§ **TASK STATEMENT**:
Every line holding the string "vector" should be copied from the listing.

(Beginning of DATA RECORDS)

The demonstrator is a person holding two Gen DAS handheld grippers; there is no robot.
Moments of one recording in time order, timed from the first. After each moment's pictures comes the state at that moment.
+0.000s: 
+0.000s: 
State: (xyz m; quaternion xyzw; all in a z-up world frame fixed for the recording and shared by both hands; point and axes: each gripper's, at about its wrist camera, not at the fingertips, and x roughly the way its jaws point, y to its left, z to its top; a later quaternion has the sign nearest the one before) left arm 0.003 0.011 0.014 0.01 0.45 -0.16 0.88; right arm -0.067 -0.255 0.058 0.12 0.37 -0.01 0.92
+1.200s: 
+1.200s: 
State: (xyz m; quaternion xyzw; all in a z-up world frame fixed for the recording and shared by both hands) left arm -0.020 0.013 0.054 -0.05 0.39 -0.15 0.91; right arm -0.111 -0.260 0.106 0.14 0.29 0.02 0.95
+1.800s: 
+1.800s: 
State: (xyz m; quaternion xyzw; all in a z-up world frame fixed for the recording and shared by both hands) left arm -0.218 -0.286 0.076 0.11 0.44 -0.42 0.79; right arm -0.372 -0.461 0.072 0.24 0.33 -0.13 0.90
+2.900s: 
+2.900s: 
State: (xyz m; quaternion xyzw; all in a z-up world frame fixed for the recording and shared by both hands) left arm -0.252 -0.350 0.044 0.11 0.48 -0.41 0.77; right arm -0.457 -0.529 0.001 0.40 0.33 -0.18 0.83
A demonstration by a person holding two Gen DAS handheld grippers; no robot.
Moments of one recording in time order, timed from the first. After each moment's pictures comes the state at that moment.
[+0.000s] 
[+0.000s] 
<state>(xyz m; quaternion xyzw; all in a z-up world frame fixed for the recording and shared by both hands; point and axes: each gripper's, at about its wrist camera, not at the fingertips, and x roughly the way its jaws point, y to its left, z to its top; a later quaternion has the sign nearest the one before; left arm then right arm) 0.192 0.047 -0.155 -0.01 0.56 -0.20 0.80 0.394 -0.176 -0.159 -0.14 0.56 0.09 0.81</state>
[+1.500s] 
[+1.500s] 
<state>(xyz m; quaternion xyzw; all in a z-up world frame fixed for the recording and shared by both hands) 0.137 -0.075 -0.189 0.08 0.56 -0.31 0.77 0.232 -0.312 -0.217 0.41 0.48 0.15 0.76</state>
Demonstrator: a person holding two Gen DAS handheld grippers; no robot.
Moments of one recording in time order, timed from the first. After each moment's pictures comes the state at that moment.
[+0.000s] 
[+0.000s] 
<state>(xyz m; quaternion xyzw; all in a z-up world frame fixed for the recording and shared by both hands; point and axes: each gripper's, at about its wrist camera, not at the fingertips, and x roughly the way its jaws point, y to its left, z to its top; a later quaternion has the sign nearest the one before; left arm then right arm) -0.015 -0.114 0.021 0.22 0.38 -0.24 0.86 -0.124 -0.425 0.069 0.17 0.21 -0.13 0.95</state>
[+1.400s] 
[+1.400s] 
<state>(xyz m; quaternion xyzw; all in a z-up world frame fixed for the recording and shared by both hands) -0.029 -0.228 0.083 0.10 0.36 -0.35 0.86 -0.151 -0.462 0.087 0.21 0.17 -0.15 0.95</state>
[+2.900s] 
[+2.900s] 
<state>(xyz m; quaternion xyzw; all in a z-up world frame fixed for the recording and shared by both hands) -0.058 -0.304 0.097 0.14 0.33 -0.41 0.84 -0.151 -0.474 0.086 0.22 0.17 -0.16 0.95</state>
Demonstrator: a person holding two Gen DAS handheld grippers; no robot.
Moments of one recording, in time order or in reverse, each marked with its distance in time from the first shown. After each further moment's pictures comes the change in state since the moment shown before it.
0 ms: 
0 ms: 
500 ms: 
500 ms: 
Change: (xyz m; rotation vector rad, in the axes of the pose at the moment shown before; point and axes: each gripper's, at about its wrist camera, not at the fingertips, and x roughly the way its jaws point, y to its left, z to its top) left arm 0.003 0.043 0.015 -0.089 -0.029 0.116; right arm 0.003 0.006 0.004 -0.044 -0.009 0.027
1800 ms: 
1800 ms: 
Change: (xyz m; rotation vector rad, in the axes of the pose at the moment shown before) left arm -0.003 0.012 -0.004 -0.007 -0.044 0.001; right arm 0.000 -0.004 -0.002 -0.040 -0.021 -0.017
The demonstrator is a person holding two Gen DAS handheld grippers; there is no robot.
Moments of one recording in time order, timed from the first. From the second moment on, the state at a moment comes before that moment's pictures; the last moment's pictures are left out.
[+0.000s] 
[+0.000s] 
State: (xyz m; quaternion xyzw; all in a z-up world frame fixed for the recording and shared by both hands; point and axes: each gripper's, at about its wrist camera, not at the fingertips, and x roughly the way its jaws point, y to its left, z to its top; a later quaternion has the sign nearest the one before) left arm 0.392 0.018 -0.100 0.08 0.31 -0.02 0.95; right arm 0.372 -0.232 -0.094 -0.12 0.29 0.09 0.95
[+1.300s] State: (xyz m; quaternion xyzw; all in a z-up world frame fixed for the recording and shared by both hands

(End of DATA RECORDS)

§ **EXERCISE OUTPUT**:
Change: (xyz m; rotation vector rad, in the axes of the pose at the moment shown before; point and axes: each gripper's, at about its wrist camera, not at the fingertips, and x roughly the way its jaws point, y to its left, z to its top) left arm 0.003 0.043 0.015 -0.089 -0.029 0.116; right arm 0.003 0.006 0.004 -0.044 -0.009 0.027
Change: (xyz m; rotation vector rad, in the axes of the pose at the moment shown before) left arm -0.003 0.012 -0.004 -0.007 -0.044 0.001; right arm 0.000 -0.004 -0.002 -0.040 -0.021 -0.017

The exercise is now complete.